------ Data shown
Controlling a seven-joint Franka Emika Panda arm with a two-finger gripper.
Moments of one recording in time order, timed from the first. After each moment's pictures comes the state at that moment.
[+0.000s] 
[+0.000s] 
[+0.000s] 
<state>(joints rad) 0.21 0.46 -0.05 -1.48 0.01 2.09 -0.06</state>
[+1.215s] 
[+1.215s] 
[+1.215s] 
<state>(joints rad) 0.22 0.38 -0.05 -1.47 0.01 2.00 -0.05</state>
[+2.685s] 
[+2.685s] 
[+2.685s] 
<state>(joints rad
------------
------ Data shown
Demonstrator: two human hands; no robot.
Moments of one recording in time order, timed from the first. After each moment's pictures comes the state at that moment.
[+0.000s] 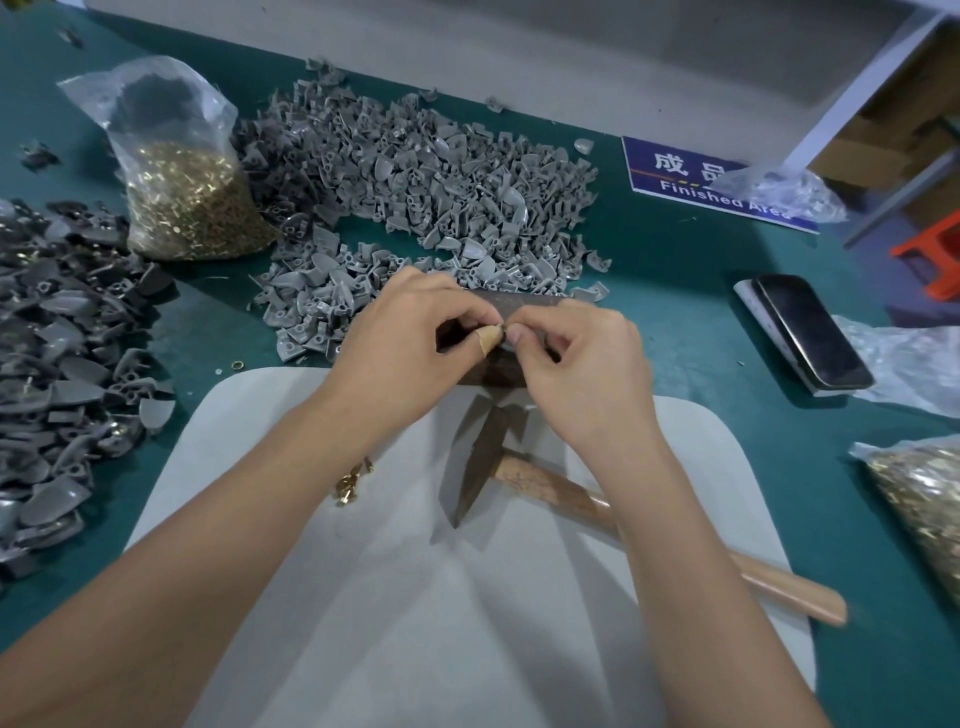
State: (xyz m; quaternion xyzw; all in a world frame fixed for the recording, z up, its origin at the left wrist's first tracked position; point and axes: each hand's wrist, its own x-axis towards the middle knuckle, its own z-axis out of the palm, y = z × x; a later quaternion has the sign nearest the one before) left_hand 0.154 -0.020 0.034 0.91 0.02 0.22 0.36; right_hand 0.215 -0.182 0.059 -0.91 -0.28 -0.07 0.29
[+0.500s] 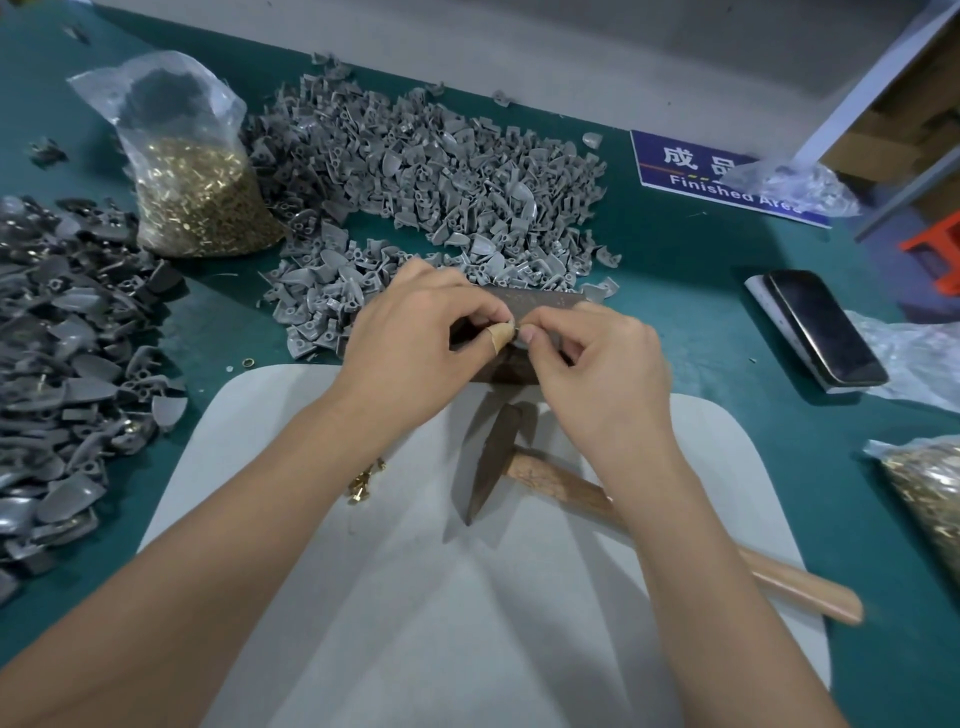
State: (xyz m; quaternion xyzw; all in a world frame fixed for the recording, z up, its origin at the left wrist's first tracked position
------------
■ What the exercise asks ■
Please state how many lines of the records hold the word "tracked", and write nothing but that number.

■ Answer section ■
2